▶ **What the exercise asks**:
The records appear below. Repeat them exactly.

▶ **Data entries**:
--- START ---
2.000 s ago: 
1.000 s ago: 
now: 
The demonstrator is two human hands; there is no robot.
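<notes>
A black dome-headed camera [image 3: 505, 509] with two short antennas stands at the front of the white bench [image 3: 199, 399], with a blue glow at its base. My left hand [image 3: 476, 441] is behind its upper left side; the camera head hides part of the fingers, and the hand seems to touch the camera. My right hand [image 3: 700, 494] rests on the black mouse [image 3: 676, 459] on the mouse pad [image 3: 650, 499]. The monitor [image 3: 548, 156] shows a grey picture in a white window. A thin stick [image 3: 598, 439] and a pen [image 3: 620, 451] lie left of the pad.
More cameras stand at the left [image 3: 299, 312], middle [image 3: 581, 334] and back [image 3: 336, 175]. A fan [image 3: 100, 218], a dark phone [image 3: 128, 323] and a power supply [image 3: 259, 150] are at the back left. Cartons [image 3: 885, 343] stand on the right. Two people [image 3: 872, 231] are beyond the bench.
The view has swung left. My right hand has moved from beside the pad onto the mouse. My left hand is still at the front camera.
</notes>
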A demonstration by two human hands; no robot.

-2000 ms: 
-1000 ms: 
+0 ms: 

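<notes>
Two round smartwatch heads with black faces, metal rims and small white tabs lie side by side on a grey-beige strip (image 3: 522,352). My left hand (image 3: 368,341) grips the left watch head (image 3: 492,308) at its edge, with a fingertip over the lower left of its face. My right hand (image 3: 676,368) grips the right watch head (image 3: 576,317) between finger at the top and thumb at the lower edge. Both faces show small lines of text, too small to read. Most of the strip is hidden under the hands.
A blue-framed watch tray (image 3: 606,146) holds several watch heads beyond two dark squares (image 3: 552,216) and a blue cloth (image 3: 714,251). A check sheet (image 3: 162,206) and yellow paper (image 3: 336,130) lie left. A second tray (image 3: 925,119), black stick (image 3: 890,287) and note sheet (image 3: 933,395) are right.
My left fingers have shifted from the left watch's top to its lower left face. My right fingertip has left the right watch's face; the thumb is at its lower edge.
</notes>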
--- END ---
▶ **Task answer**:
2.000 s ago: 
1.000 s ago: 
now: 
The demonstrator is two human hands; there is no robot.
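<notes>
A black dome-headed camera [image 3: 505, 509] with two short antennas stands at the front of the white bench [image 3: 199, 399], with a blue glow at its base. My left hand [image 3: 476, 441] is behind its upper left side; the camera head hides part of the fingers, and the hand seems to touch the camera. My right hand [image 3: 700, 494] rests on the black mouse [image 3: 676, 459] on the mouse pad [image 3: 650, 499]. The monitor [image 3: 548, 156] shows a grey picture in a white window. A thin stick [image 3: 598, 439] and a pen [image 3: 620, 451] lie left of the pad.
More cameras stand at the left [image 3: 299, 312], middle [image 3: 581, 334] and back [image 3: 336, 175]. A fan [image 3: 100, 218], a dark phone [image 3: 128, 323] and a power supply [image 3: 259, 150] are at the back left. Cartons [image 3: 885, 343] stand on the right. Two people [image 3: 872, 231] are beyond the bench.
The view has swung left. My right hand has moved from beside the pad onto the mouse. My left hand is still at the front camera.
</notes>
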A demonstration by two human hands; no robot.

-2000 ms: 
-1000 ms: 
+0 ms: 

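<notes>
Two round smartwatch heads with black faces, metal rims and small white tabs lie side by side on a grey-beige strip (image 3: 522,352). My left hand (image 3: 368,341) grips the left watch head (image 3: 492,308) at its edge, with a fingertip over the lower left of its face. My right hand (image 3: 676,368) grips the right watch head (image 3: 576,317) between finger at the top and thumb at the lower edge. Both faces show small lines of text, too small to read. Most of the strip is hidden under the hands.
A blue-framed watch tray (image 3: 606,146) holds several watch heads beyond two dark squares (image 3: 552,216) and a blue cloth (image 3: 714,251). A check sheet (image 3: 162,206) and yellow paper (image 3: 336,130) lie left. A second tray (image 3: 925,119), black stick (image 3: 890,287) and note sheet (image 3: 933,395) are right.
My left fingers have shifted from the left watch's top to its lower left face. My right fingertip has left the right watch's face; the thumb is at its lower edge.
</notes>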

No further output remains for this exercise.